Monday, March 3, 2014

A portrait of a family

Rohinton Mistry's Family Matters is one that has sat on my family's bookshelf, unread by me, for several years.  To be honest, many Indian authors sit unread by me.  In general, I've found them depressing, almost to the extent that Russian authors are depressing, and I avoided their books for this reason.

But, also similar to really good Russian authors, Indian writers can have a lovely wistfulness about what India used to be and what it is now - the potential for greatness fighting against the penchant for corruption.  And Rohinton Mistry does this in his novel, and he does it with a truly lovely turn of phrase.

I listened to Family Matters on audiobook, and this only added to my experience of the novel.  Martin Jarvis was the narrator, and though I do not think he is Indian, he did the Indian accent very well and was spot on in the way he imbued his voice with the hopefulness of young children and the resignation of middle-aged adults.  He was helped, obviously, by the lyrical writing style that Mistry used.

Family Matters is about one extended family.  The book description is actually quite good, so I am going to use it here:
Rohinton Mistry’s enthralling novel is at once a domestic drama and an intently observed portrait of present-day Bombay in all its vitality and corruption. At the age of seventy-nine, Nariman Vakeel, already suffering from Parkinson’s disease, breaks an ankle and finds himself wholly dependent on his family. His step-children, Coomy and Jal, have a spacious apartment (in the inaptly named Chateau Felicity), but are too squeamish and resentful to tend to his physical needs.

Nariman must now turn to his younger daughter, Roxana, her husband, Yezad, and their two sons, who share a small, crowded home. Their decision will test not only their material resources but, in surprising ways, all their tolerance, compassion, integrity, and faith. Sweeping and intimate, tragic and mirthful,
Family Matters is a work of enormous emotional power.
This book reminded me a lot of my relationship with my own grandfather who passed away some years ago.  My dad is the 12th of 14 children, so when I was born, my grandfather was already quite old.  He lived to be 100 years old, and for some of the later years of his life, he lived with my family here in Chicago.
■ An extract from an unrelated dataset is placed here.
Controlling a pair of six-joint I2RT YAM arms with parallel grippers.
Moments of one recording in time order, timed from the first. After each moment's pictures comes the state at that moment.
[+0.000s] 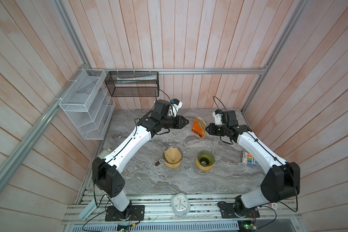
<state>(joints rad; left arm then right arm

As I get older, I realize just how difficult growing old must be.  My grandfather, and Nariman in this novel, both had very full, productive lives.  My grandfather had almost perfect vision until the day he died.  He was intelligent and kind and very well-respected.  He raised 14 kids and worked hard his whole life.

But all I saw was a fragile old man who was so hard of hearing that we often just gave up on including him in conversation and talked around him.  Looking back, I can only think of how unintentionally cruel we must have been, and how extremely isolated he must have felt even when surrounded by his own family.

Rohinton Mistry's book brought all this back to me.  He portrays a family adjusting to the difficulties of caring for an elderly relative, one whose company they enjoy occasionally but do not necessarily want every day.  How easy it can be to lose your patience with a person when when he's not to blame for the situation at all, and is just as mortified and distraught by it as you are.  Mistry details how there can be resentment among siblings, anger between spouses, and stress on children, but he also gives us moments of light, when the bond between a young boy and his grandfather is forged, and the many ways in which you can learn so much about what people's lives were before you entered them.  He writes about love and friendship, anger and despair, and he does it all with so much empathy for his characters and their plights.  It was a beautiful book, and I highly recommend it.


  1. Anonymous3/03/2014

    Thanks for recommending this book to me. I always appreciate your suggestions, especially about books about India.

  2. Rohinton Mistry's books are probably the oldest books on my TBR pile. I am not sure why! I just never read him...

  3. This reminds me, there was a book I wondered if you had read but of course I have forgotten it by now

  4. Anonymous3/03/2014

    Hey! Books from my ancestral home are terribly depressing and I avoid them TOO! Ireland has good music, but I cannot even deal with their literature. (Oscar Wilde apart -- but he's more like English, really.)

  5. I have been "saving" this one of his for ages. For long enough that, now, I could really just go back and reread all the others. Yes, it's been that long. But you know how that happens. Still, thoroughly enjoyed reading your perspective on this. And I am really, really looking forward to reading it (and, also, rereading the others).

  6. That does sound very beautiful! I have his Fine Balance on my shelves that I have been procrastinating for the same reason. Now though I want to read it.